Depending on which trade is involved building codes may or may not require building permits, inspections, and licensed tradesmen completing or overseeing the work. Other than minor repairs, plumbing work requires these things. Code requirements may vary by location but they are becoming more standardized all the time.

The National Plumbing Code

This code applies in a general fashion across the entire country. Beyond that and at a more granular level are the local codes, which have a tendency to be more stringent. A few things that are commonly addressed are:

  • Use of a full-bore ball or gate valve. On remodels this may mean replacing an existing globe shutoff valve to make sure you have adequate water pressure.

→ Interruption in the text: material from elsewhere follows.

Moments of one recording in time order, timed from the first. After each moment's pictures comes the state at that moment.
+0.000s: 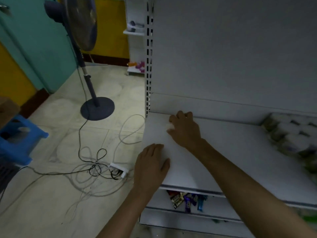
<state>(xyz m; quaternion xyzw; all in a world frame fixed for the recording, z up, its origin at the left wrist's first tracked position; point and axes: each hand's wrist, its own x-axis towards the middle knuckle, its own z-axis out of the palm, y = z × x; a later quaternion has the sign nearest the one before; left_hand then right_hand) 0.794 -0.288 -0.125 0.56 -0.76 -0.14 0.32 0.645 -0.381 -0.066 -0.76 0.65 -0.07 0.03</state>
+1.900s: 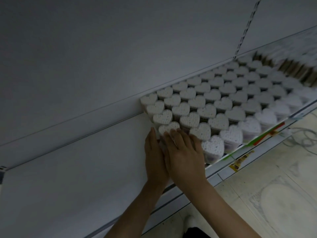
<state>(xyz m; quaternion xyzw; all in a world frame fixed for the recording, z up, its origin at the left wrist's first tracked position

  • Specified distance between plumbing fixtures. This may require some creative planning is small bathrooms.

  • Plumbing installation shall not weaken the structure of the building. Occasionally a plumber may cut into a wall stud or a ceiling joist. The inspector will call for a do-over for this violation.

  • The proper pipe sizes must be used. This applies to drains, vents, and supply lines.

  • The proper pipe materials must be used. Depending on application this may be copper, PVC, PEX tubing, etc.

The International Plumbing Code (IPC)

The IPC is a subset of the ICC’s family of building codes (I-Codes). It is not designed to be comprehensive but to outline the minimum regulations required for plumbing systems and components in order to protect human life, the health and safety of the building’s occupants and the general public. Some of the key topics covered are:

  • Traps, grease interceptors and separators. As you might expect, these have mostly commercial applications (restaurants, etc).

  • Water supply and distribution piping. These are likely to apply to municipal, commercial and residential applications.

  • Backflow prevention. This is simply an in-line device that is employed to isolate the potable (drinkable) water supply from contaminates and pollution due to backflow.

  • Water heaters.

  • Non-potable water systems. These include reclaimed water, gray water and rainwater. One popular application today involving rainwater rainwater harvesting for irrigation.

  • Fittings and fixtures. More and more emphasis is being put on water conservation; think low-flow toilets.

  • Storm drainage. This is largely a municipal responsibility.

  • Sanitary drainage and venting. Venting usually refers to “stink pipes” that exit the roof of a structure.

Who Follows the IPC Guidelines and Why?

As these guidelines become more and more standardized, they are attracting more and more followers. Currently it has been adopted on both the state and/or local level in 35 U.S. states. In addition to these states, Washington DC, Puerto Rico and Guam are onboard. Why are the guidelines so attractive?

  • They are easy to use. All the I-Codes follow the same format. Learn one and you can follow them all which reduces training, improves productivity, etc..

  • An efficient code development process. The IPC is reviewed and revised on a 3-year cycle by a diverse panel of experts.

  • It stays at the forefront of new technology. Being an often-revised code it stays abreast of emerging technology focused on protecting health and safety while at the same time addressing environmental concerns.

  • It maintains a focus on safety and sanitation. Safe and sanitary plumbing installations are more reliable and dependable.